Friday, August 9, 2024

THE ROCKETEER (1991)

 





PHENOMENALITY: *marvelous*
MYTHICITY: *fair*
FRYEAN MYTHOS: *adventure*
CAMPBELLIAN FUNCTION: *sociological*


Oddly, not only was Dave Stevens' ROCKETEER comic optioned not long after its publication-- in fact, not too much later than Hollywood began poking around at the BATMAN franchise-- it was one of the first options from an "alternative" comics publisher (i.e., "not Marvel or DC") to make it to the silver screen. 

Curiously, ROCKETEER's script was produced by the writing team of Danny Bilson and Paul DeMeo, who had in the previous year developed a very BATMAN-centric version of DC's comics FLASH character. ROCKETEER, however, charts a course opposite to that of Burton's BATMAN, producing, in accordance with the reputation of the Walt Disney company, a kid-friendly version of the Stevens concept, pruned of the few "adult" aspects of the original. When I saw ROCKETEER in the day, I recall being a little neutral toward it. But I think the movie-- directed by Joe (CAPTAIN AMERICA THE FIRST AVENGER) Johnston-- has aged better than a lot of 1990s action-fare.
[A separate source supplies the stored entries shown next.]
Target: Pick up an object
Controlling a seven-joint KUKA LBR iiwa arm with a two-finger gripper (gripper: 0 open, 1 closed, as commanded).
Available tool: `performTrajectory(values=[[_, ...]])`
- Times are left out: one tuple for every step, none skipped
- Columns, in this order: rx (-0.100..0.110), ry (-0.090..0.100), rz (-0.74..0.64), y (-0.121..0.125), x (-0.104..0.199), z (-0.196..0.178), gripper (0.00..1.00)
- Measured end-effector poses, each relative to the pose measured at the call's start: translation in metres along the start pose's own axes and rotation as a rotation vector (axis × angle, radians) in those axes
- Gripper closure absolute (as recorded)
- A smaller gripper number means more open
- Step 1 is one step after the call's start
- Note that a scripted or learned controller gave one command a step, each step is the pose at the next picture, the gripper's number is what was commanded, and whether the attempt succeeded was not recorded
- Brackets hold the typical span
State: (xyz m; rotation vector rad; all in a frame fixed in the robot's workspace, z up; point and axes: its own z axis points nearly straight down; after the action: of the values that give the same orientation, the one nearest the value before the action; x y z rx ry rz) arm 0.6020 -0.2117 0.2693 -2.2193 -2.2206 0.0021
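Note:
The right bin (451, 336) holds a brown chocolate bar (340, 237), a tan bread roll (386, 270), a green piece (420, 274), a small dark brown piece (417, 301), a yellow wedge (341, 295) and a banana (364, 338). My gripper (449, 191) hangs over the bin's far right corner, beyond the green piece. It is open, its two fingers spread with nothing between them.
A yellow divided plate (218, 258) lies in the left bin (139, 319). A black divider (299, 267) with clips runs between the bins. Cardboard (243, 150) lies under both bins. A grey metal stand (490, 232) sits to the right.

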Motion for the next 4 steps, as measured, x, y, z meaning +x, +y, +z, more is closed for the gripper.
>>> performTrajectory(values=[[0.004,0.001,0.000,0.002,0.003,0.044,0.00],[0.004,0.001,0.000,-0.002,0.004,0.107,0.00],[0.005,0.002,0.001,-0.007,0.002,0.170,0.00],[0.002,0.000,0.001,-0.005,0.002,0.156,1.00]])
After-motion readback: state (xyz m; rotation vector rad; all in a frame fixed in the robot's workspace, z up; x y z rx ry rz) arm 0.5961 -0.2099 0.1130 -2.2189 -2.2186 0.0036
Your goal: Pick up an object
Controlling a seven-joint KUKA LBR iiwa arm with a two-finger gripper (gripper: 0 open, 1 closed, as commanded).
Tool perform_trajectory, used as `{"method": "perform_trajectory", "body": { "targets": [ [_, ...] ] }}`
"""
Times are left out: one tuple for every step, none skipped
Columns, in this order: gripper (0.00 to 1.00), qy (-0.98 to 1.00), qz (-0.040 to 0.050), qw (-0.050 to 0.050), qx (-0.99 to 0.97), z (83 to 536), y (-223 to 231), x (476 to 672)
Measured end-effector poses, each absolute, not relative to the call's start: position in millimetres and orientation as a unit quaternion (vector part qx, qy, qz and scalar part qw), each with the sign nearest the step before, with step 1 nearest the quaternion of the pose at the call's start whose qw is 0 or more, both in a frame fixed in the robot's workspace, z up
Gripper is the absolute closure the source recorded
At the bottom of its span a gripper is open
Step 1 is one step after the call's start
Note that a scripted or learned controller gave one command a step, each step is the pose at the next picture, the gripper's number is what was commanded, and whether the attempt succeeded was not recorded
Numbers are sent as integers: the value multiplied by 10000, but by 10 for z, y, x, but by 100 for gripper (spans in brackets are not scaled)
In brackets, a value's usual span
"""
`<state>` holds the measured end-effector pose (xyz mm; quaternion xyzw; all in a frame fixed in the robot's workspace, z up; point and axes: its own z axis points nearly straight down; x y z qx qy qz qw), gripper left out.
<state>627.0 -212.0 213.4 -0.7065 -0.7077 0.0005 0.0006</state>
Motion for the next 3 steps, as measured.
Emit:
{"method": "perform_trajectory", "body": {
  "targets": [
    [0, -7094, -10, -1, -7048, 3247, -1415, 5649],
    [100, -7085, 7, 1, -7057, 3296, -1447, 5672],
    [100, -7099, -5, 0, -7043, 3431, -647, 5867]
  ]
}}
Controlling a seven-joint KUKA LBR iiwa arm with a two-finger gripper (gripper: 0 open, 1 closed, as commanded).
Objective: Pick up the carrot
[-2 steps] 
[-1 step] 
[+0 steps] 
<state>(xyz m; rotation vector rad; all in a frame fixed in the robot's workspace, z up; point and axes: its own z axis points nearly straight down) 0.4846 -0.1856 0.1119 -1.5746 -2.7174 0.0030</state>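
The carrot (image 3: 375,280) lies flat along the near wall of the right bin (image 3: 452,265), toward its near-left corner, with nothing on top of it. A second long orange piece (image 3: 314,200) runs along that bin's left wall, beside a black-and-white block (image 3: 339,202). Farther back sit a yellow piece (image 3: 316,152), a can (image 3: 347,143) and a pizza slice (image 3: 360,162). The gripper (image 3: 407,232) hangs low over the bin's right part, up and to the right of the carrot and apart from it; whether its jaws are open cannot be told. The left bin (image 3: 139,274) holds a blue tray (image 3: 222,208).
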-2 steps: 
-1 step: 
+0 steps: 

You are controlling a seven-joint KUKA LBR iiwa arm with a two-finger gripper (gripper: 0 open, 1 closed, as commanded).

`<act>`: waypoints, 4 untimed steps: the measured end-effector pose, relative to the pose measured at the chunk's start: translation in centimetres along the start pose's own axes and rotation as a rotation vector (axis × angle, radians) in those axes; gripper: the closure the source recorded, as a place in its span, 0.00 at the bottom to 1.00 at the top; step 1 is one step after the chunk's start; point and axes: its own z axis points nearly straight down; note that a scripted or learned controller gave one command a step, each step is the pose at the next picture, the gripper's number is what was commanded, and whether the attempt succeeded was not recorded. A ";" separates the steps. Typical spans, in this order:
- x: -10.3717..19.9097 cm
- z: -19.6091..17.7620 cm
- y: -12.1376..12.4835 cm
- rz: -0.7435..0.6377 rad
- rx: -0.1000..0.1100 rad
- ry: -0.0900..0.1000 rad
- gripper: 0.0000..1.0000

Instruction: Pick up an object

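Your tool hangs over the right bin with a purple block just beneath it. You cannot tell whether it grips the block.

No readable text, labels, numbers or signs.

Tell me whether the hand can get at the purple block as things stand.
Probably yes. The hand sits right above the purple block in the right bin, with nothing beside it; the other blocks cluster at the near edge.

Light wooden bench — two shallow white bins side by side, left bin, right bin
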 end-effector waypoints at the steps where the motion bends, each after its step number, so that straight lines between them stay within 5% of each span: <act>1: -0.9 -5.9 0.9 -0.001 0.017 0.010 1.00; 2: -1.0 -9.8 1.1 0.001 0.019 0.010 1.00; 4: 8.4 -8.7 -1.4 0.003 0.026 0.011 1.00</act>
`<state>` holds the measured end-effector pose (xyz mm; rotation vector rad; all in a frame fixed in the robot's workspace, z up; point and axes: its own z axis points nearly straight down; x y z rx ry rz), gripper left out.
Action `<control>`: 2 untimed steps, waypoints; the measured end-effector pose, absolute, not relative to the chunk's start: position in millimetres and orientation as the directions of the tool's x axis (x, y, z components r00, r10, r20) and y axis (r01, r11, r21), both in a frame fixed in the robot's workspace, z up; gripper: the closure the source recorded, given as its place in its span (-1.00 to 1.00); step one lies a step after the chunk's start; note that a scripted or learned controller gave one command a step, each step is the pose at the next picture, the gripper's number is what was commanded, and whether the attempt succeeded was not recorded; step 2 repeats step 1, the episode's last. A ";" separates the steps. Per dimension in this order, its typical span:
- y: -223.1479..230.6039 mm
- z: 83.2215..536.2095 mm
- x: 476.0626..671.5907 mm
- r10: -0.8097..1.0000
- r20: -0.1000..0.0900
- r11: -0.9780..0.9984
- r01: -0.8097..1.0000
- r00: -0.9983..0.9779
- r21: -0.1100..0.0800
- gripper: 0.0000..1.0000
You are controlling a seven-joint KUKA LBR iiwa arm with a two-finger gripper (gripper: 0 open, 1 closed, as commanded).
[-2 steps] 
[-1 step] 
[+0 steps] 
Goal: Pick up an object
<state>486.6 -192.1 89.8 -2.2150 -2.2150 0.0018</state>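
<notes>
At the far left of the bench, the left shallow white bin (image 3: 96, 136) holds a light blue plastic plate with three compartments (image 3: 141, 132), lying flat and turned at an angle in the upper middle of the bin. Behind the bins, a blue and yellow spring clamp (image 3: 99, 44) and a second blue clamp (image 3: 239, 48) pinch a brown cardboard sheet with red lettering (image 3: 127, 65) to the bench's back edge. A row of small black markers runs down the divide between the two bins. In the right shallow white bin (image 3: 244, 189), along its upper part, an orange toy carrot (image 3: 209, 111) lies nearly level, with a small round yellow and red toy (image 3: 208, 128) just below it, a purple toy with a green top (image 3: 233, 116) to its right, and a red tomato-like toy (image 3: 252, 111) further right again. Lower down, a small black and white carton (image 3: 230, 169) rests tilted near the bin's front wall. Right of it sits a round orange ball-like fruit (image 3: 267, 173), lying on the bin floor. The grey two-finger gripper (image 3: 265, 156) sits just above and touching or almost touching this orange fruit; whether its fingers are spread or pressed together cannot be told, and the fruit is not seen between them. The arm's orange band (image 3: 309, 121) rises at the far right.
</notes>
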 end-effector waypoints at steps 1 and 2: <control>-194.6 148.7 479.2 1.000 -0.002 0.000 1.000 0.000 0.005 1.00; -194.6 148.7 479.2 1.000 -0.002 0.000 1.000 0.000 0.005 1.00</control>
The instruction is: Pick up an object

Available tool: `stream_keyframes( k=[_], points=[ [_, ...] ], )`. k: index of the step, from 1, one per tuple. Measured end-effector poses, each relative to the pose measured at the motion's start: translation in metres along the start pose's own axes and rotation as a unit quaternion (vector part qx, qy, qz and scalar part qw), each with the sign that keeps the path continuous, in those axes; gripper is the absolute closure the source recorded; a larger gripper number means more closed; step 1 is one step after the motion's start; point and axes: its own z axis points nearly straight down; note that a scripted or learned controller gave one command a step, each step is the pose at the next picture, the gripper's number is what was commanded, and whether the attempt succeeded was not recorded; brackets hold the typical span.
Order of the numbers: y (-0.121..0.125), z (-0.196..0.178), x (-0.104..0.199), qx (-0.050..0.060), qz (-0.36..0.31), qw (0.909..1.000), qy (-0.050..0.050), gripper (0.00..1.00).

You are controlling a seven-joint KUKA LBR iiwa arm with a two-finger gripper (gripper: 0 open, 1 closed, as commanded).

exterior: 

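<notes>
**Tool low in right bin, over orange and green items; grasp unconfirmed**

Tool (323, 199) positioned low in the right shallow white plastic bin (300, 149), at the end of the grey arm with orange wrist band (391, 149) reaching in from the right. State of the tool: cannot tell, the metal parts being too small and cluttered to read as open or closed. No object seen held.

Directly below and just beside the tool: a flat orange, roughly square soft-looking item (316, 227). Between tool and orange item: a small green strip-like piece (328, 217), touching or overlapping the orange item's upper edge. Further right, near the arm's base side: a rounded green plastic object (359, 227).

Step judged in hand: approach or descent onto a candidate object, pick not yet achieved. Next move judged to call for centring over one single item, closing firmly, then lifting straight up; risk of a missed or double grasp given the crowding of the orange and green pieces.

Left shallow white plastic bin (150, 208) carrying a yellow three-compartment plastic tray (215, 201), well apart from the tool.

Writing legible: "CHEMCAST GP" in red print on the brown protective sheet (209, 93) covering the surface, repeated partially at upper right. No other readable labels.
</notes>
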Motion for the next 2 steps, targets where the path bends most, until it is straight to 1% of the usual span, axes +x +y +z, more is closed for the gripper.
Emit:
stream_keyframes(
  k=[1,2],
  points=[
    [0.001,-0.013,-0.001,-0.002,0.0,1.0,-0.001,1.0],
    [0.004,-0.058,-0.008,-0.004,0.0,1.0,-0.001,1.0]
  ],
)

The plot is refreshingly linear. Stunt pilot Cliff Secord (Billy Campbell) becomes the accidental recipient of a secret government project, passed on to him during an altercation between the thieves who stole the item and the FBI agents seeking to recover it. Said project turns out to be a rocket-pack, which Cliff's mechanic buddy Peevy (Alan Arkin) adapts for use with a flight-suit, complete with a helmet. Prior to finding out that the pack was stolen, Cliff experiments with the idea of using the outfit in order to make money with stunt performances, but he ends up using it to rescue a pilot from a malfunctioning plane. But this puts the newly christened "Rocketeer" in the crosshairs of both the government agents and the gangsters who stole the pack. The gangsters' immediate boss is Valentine (Paul Sorvino), but the one paying for their services is movie star Neville Sinclair (Timothy Dalton), secretly working for the Nazi cause. Sinclair, who didn't appear in the comic, was modeled on Errol Flynn, who had been posthumously accused of being a Nazi agent by a book of dubious facticity. Even more oddly, Sinclair has a brutish henchmen (Tiny Ron) who's made up to look like the minor 1940s horror-star Rondo Hatton.

In addition, Cliff's girlfriend Jenny (Jennifer Connelly) is an aspiring actress who's in the cast of Sinclair's current movie. Sinclair learns that Cliff has the rocket pack and tries to use Jenny as a pawn to get the prize, though the script manages to work in a jealousy angle for the hero. Feminists might be disappointed that Jenny is largely a "girl hostage" for most of the movie, though she does have one nice moment where she kicks a Nazi agent out of a dirigible.

The FX, still a long way from the supremacy of CGI, are handsomely mounted, and the Rocketeer has a particularly good scene fighting Valentine's armed thugs in a ritzy nightclub. But the best thing about the movie is that it recaptures a vision, not of what the 1940s were really like, but how moviemakers of that time wanted to depict their time. Johnston, Bilson and DeMeo may have been under instructions to keep their adaptation squeaky-clean, but for whatever reason, they produced a near-flawless image of a fantasy-forties, where no one bleeds after getting hit and even gangsters never use swear words. Their effort ended up being in some ways a homage to the Rocketman serials that inspired Stevens than did the original comic book.